◆ Work instruction ◆
Return every line below as is, leaving out the pictures.
───── Given material
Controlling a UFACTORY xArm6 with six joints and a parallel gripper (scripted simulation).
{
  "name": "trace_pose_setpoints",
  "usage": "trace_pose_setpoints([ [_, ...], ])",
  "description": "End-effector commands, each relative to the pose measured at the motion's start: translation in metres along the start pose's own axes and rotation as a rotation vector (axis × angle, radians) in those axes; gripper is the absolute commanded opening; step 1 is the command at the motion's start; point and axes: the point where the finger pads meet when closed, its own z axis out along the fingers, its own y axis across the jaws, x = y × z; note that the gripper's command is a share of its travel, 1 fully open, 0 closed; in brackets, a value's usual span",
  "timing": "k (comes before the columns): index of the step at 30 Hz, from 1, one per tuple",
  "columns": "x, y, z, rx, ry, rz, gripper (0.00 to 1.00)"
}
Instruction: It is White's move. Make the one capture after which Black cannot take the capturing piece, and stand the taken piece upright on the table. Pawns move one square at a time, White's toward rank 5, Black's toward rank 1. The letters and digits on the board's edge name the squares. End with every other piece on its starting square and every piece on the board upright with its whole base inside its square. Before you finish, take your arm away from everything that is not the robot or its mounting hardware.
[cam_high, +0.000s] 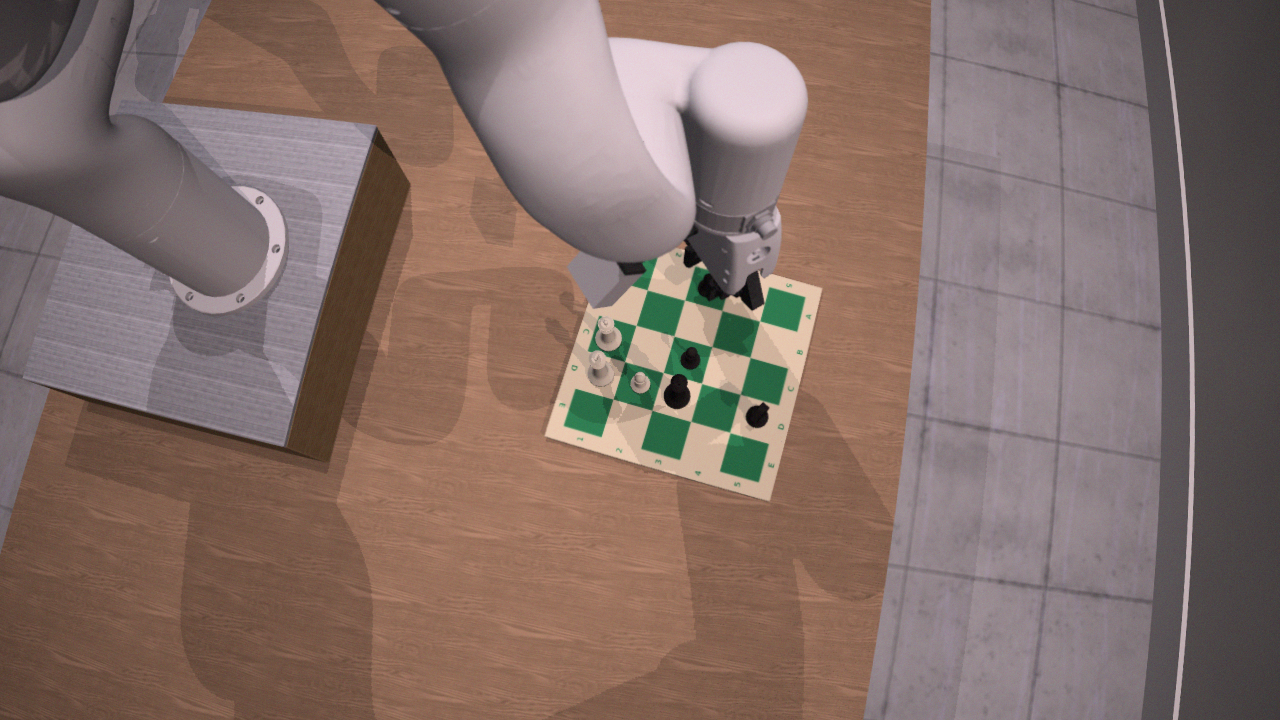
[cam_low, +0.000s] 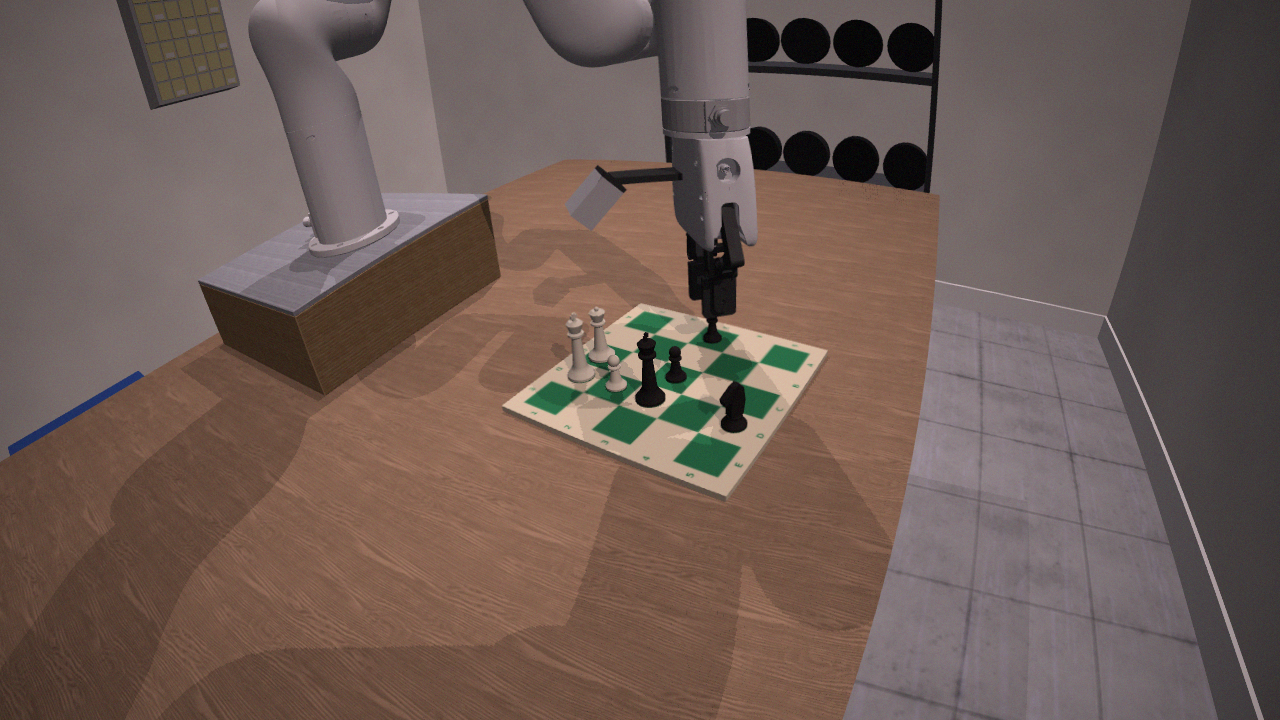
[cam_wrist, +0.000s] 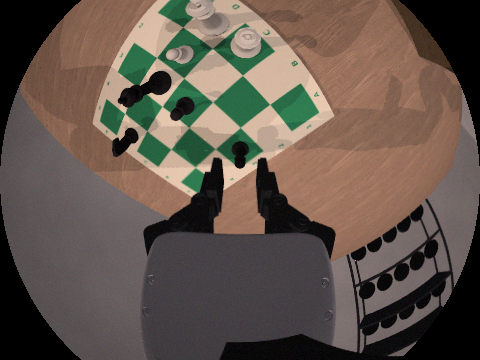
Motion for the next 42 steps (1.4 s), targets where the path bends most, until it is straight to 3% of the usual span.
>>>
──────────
◆ Response area ◆
Controlling a UFACTORY xArm6 with six joints and a parallel gripper (scripted simulation).
{
  "name": "trace_pose_setpoints",
  "usage": "trace_pose_setpoints([ [_, ...], ])",
  "description": "End-effector commands, each relative to the pose measured at the motion's start: translation in metres along the start pose's own axes and rotation as a rotation vector (axis × angle, radians) in those axes; gripper is the absolute commanded opening; step 1 is the command at the motion's start; point and axes: the point where the finger pads meet when closed, its own z axis out along the fingers, its own y axis across the jaws, x = y × z; note that the gripper's command is a share of its travel, 1 fully open, 0 closed; in brackets, a value's usual span",
  "timing": "k (comes before the columns): index of the step at 30 Hz, from 1, one per tuple",
  "columns": "x, y, z, rx, ry, rz, gripper (0.00 to 1.00)"
}
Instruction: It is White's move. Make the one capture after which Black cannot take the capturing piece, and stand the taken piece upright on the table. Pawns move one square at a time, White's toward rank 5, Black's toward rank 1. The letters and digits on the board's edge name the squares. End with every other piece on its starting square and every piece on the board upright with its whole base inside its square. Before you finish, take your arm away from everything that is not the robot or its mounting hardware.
[cam_high, +0.000s] 
[cam_low, +0.000s] 
[cam_wrist, +0.000s] 
Motion for the next 42 steps (1.4 s), targets where the path bends most, until it is straight to 3% of the usual span.
>>>

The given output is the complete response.